> **The task**: Return the lines that run from the line containing "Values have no" through the end of the entries, both ends included. Leave out all pictures.

Entries taken from a collection:
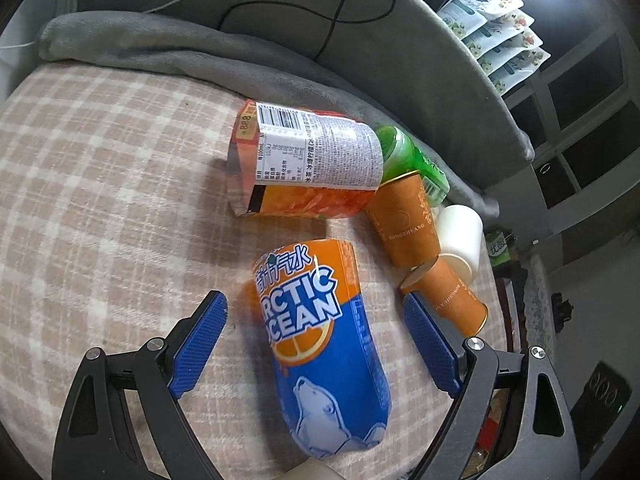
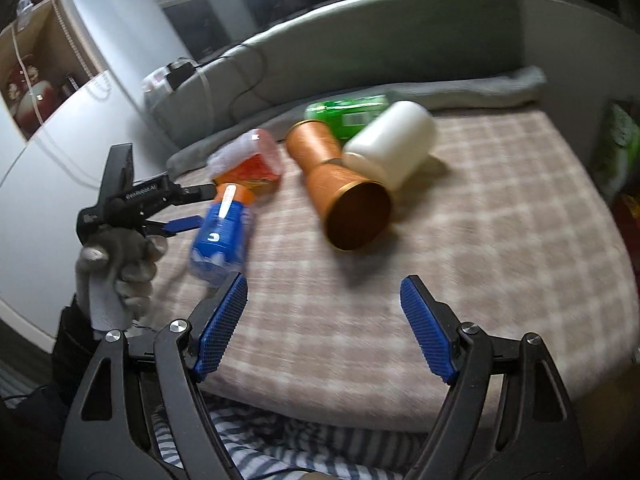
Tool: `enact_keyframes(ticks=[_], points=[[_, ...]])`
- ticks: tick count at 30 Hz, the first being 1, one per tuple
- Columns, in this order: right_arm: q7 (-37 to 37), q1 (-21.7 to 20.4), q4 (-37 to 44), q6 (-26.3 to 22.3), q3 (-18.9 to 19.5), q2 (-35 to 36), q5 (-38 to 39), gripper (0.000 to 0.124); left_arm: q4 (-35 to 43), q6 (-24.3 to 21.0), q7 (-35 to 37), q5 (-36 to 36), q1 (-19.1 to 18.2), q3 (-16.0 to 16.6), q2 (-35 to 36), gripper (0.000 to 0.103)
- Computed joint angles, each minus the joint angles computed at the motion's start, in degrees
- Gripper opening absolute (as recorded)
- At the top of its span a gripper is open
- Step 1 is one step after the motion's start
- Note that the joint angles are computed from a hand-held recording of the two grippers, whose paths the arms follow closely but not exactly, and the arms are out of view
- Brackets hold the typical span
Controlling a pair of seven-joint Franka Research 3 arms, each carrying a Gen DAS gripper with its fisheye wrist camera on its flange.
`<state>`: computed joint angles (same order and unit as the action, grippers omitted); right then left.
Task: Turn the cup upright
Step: 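Release the bottle from the right gripper onto the table, then grasp the Arctic Ocean bottle with the left gripper and lift it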
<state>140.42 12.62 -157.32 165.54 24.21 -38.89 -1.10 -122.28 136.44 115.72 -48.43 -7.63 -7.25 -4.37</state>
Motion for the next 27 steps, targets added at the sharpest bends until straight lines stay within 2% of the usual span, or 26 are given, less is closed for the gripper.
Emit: enact_keyframes(ticks=[3, 5, 10, 14, 20, 27], points=[[2.52, -2.46, -0.86, -2.64, 3.22, -3.41, -1.83, 0.082, 1.01, -0.30, -1.17, 1.34, -0.02, -0.37, 1.36, 0.088], [3.48, -3.21, -1.22, -3.64, 3.99, -4.82, -3.09, 0.082, 1.36, -0.25, -1.71, 2.24, 0.05, -0.70, 1.99, 0.086], [5.42, -5.28, 0.87, -6.97, 6.72, -6.10, -7.06, 0.082, 2.33, -1.77, -2.16, 2.00, 0.54, -1.13, 3.19, 0.072], [7.19, -6.70, 2.90, -9.68, 9.00, -6.11, -11.03, 0.082, 2.28, -2.33, -1.95, 1.32, 0.95, -1.34, 3.66, 0.065], [10.35, -7.61, 4.57, -11.95, 10.54, -6.08, -15.65, 0.082, 2.15, -1.61, -1.66, 0.83, 0.91, -1.79, 3.49, 0.064], [12.78, -7.28, 4.73, -12.29, 9.95, -5.45, -18.71, 0.082, 0.46, 0.64, 0.52, -0.37, 0.12, -1.86, 1.65, 0.063]])
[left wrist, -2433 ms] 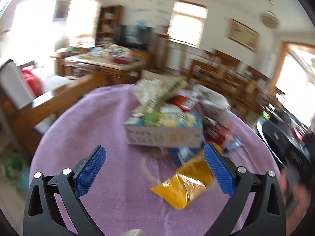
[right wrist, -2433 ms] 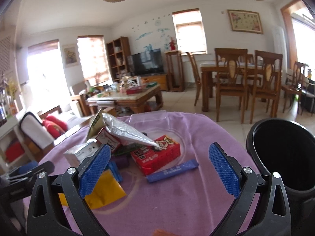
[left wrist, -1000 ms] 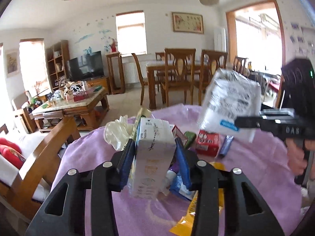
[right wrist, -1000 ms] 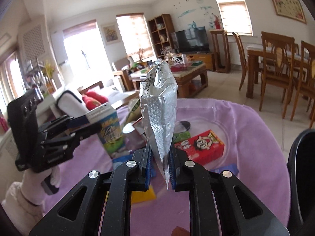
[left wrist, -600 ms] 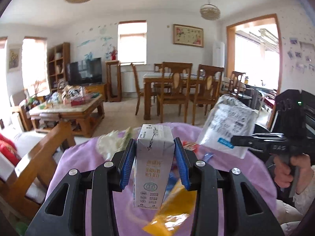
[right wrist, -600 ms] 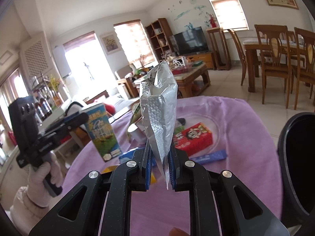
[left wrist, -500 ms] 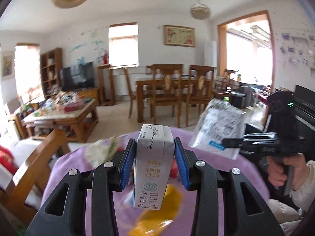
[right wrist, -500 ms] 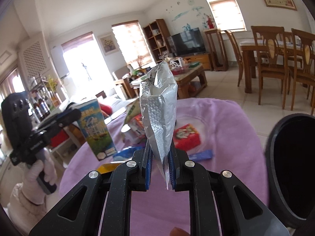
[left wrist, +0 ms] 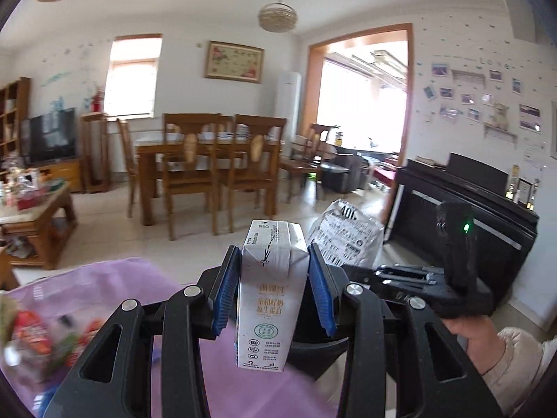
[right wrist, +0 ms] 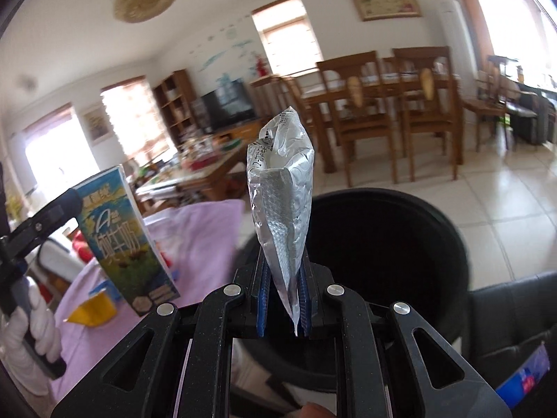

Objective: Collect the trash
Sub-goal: 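Carry both items over the black bin and open both tools to drop them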

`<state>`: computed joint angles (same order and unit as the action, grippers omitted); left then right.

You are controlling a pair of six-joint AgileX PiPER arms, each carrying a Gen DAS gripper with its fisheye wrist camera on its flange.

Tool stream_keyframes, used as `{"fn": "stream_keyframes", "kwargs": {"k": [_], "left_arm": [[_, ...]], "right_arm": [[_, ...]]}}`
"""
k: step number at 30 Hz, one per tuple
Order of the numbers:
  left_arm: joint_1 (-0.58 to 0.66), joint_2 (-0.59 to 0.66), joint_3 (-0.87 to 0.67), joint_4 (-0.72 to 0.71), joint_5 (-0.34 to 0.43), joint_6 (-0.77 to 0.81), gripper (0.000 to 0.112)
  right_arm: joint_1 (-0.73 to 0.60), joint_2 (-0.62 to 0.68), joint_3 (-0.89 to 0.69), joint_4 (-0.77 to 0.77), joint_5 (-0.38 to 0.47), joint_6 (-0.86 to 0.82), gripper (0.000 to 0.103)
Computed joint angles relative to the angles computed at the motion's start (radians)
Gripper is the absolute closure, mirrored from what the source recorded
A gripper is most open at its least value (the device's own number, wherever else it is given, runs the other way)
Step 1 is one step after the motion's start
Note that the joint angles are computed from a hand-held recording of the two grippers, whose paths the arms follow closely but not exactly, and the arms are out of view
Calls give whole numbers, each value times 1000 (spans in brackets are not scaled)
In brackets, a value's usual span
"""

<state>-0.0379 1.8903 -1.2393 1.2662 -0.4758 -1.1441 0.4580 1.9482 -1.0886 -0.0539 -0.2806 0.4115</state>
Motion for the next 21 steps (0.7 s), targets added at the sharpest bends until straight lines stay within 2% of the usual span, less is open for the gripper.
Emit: {"fn": "stream_keyframes", "kwargs": {"k": [6, 8, 9, 11, 15, 19, 21], "left_arm": [[-111, 129, -117, -125, 62, 64, 73], [-122, 168, -162, -93, 71, 12, 73], [-127, 171, -167, -81, 81, -5, 73], [-127, 191, -173, -97, 91, 9, 73], [-120, 236, -211, 7, 109, -112, 73], [-116, 252, -214, 51, 133, -163, 73], [-116, 257, -217, 81, 147, -194, 73]], "right_arm": [[-97, 46, 99, -147, -123, 146, 88], [-111, 62, 125, -162, -158, 158, 88], [-99, 59, 108, -153, -136, 160, 88], [-115, 75, 102, -209, -145, 212, 88], [-116, 104, 48, -262, -115, 255, 88], [-122, 126, -32, -373, -50, 382, 88], [-121, 135, -37, -382, -48, 397, 88]]}}
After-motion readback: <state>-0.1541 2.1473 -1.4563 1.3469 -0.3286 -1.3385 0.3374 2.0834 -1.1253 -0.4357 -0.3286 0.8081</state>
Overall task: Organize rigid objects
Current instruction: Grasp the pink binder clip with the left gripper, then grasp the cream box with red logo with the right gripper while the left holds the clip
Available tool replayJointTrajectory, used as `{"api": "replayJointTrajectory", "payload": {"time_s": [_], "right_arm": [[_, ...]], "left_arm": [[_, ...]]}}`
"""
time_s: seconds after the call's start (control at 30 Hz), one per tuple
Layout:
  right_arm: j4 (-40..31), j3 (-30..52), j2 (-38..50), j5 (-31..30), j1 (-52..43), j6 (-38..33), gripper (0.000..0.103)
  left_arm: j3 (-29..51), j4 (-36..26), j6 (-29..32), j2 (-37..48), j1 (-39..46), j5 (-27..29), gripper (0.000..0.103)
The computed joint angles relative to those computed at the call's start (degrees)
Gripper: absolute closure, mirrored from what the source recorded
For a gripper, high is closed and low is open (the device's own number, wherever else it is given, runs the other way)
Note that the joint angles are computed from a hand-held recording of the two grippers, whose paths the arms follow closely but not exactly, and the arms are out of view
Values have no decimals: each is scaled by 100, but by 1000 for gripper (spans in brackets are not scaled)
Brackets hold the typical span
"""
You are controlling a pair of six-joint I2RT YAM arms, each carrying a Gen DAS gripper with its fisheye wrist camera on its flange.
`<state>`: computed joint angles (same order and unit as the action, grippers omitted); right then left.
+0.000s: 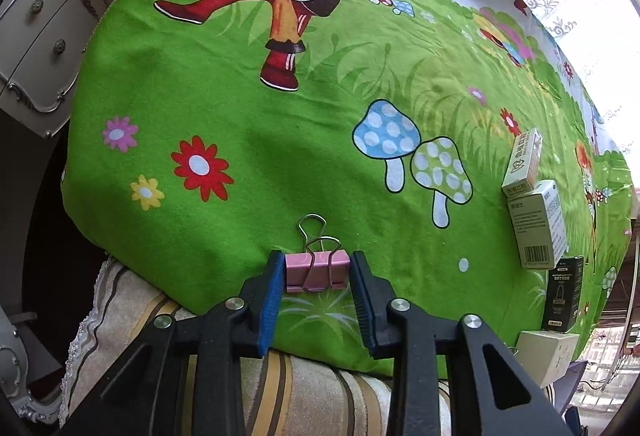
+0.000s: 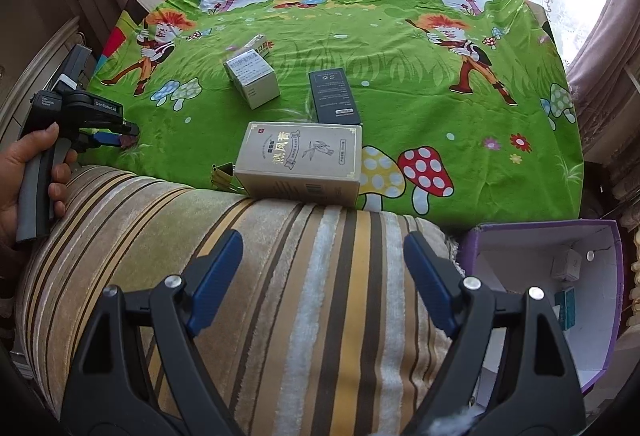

> **Your solution**:
Values have no decimals: each is scaled by 100, but by 1000 for gripper (spans in brackets are not scaled)
Brackets hold the typical span
"""
You are controlling a pair of six-joint I2RT YAM arms, each carrying a Gen DAS gripper with its fisheye wrist camera on its flange.
`<state>`: computed joint angles (same order and unit as the action, grippers omitted); right then left.
+0.000s: 
+0.000s: 

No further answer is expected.